Although the cover failed to get used in the UK and US, it still presents a much-seen image due to the controversial nudity of singer Annabella Luwin, who was only 15 at the time.
Photographer Andy Earl recalls the original concept of Bow Wow Wow manager Malcolm McLaren.
“He came up with the idea of copying Le déjeuner sur l’herbe on the Saturday and then we went on to shoot it on the Monday,” recalls Andy. “I remember driving around Surrey looking for locations in my old Land Rover, and eventually found this spot at Priory Park in Reigate.”
Paul Weller’s Town Called Malice
The Jam’s single A Town Called Malice is reported to have been based on Woking, a town much-changed since the young Paul Weller kicked a ball about in his local streets.
Meanwhile, the title of his best known solo album, Stanley Road, is the Woking back street where he grew up. Sadly, his former two-up two-down Victorian family home is a distant memory as the road has since been redeveloped as a one-way street with offices and flats.
Joining Stanley Road in the hall of fame is Walton Road, where the teenage Weller played some of his first gigs at the then Working Men’s Club, now the Woking Liberal Club.
From Peter Sellers to Crosby, Stills and Nash via The Beatles
Brookfield, Fulbrook Lane, Elstead
The beautiful Brookfield estate was made remarkable by the property-buying chain that saw Peter Sellers sell to Ringo Starr who sold to Stephen Stills.
The 15th century oak-beamed house, complete with Japanese deer pond, waterfowl and stables, was owned by Peter Sellers when he married Britt Ekland. The actor added a cinema above the garage and, at vast expense, imported a beautiful front door all the way from Italy. Rumour has it that Ringo Starr later adapted the door by cutting a cat flap in it for the family’s Siamese cats.

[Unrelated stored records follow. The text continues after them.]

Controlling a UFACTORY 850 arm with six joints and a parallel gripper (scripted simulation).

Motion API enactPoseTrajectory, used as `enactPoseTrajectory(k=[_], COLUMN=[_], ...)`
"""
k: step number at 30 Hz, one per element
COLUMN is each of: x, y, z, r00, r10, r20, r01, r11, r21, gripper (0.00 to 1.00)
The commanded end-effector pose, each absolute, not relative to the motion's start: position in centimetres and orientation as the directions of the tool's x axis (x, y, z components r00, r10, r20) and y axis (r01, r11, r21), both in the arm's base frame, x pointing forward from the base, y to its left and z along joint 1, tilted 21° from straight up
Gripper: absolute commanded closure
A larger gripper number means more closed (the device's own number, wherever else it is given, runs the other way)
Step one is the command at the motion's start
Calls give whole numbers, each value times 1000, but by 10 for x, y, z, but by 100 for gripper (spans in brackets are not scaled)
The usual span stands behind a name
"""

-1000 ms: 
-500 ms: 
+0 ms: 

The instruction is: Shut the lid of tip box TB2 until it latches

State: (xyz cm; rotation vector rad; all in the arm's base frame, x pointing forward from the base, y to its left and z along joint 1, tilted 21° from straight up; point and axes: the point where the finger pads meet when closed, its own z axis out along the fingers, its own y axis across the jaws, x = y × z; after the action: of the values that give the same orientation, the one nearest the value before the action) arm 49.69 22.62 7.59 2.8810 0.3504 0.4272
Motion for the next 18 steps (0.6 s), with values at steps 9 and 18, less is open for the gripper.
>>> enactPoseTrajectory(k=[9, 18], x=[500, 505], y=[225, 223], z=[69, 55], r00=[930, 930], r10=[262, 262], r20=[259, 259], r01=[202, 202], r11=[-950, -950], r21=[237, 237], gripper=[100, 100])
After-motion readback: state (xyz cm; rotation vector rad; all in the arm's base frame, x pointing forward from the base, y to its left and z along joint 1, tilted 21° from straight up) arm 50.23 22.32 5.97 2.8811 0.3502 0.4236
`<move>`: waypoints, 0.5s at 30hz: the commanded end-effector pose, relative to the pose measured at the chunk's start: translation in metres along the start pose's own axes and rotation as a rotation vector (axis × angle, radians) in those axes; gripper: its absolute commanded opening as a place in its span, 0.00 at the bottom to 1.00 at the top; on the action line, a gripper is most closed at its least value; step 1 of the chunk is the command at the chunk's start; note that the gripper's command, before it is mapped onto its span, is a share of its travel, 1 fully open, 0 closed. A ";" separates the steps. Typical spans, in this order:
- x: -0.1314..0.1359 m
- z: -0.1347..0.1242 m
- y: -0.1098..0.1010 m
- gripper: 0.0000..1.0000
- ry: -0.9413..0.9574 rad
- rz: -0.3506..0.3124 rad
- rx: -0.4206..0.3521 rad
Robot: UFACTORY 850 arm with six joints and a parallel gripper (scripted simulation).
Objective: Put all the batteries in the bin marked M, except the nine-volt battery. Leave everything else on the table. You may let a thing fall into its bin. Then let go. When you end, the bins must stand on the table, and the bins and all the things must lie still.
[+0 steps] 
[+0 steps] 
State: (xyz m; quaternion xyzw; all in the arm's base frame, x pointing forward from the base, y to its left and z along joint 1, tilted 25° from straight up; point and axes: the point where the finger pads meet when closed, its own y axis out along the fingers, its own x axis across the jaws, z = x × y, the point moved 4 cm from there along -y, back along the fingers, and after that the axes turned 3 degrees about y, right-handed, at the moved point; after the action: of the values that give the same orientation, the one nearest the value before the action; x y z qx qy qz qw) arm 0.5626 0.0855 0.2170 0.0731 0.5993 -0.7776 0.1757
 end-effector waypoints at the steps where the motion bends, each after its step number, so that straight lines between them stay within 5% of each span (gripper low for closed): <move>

During Ringo’s time, the place was the location for a meeting convened in January 1969 to attempt to get The Beatles back together to finish the Let It Be album. George Harrison was the defector summoned to Brookfield and the attempt to get back was successful, the four switching studios from the cold and not very nice atmosphere at Twickenham, as George put it, to their studio at Savile Row.
When Stephen Stills first rented, then bought the house from Ringo Starr, his period in Surrey coincided with a rich vein of form in 1970. Escaping the infighting surrounding supergroup Crosby, Stills, Nash & Young back in the States, Stills set about writing and recording his first solo album, commuting from Brookfield up to London’s Island Studios, where both Eric Clapton and Jimi Hendrix contributed to the LP.
Through all the rock ‘n’ roll changes at Brookfield, one thing was constant: the presence of the estate’s gardener John. A calming influence over all he met, Stills even wrote a song about him: Johnny’s Garden appeared on the first Manassas album.
But it wasn’t the only legacy left by the pipe-smoking herbalist who had a profound effect on all Brookfield’s tenants: Peter Sellers based his performance of Chance the Gardener on John in the 1979 movie Being There.
Eric Clapton’s legacy of Layla
Hurtwood Edge, Ewhurst
Eric Clapton moved into his 1910 Italian-styled villa, Hurtwood Edge, in 1969 and it was here he wrote Layla for Pattie Boyd, who he later married. The house became love nest, band rehearsal HQ for Delaney and Bonnie and Friends, and Derek and The Dominos, and of course home to the reclusive guitarist himself.
The Dominos’ keyboard player, Bobby Whitlock, recalled writing songs with Clapton by the fireside at Hurtwood Edge, although Layla, Clapton’s signature song and the standout track on Derek and The Dominos album Layla and Other Assorted Love Songs, was one song Clapton worked on alone in his bedroom.
When Eric finally did marry Pattie, in 1979, a party to celebrate the occasion at Hurtwood Edge saw Mick Jagger, George Harrison, Paul McCartney, Denny Laine, Ginger Baker and Lonnie Donegan join Eric on stage for a jam in the garden.
On another point of interest, Bobby Whitlock, remembers visits to the local pub, The Windmill, at Pitch Hill: “We wrote I Looked Away, then we went down the village pub for sausages and beer.”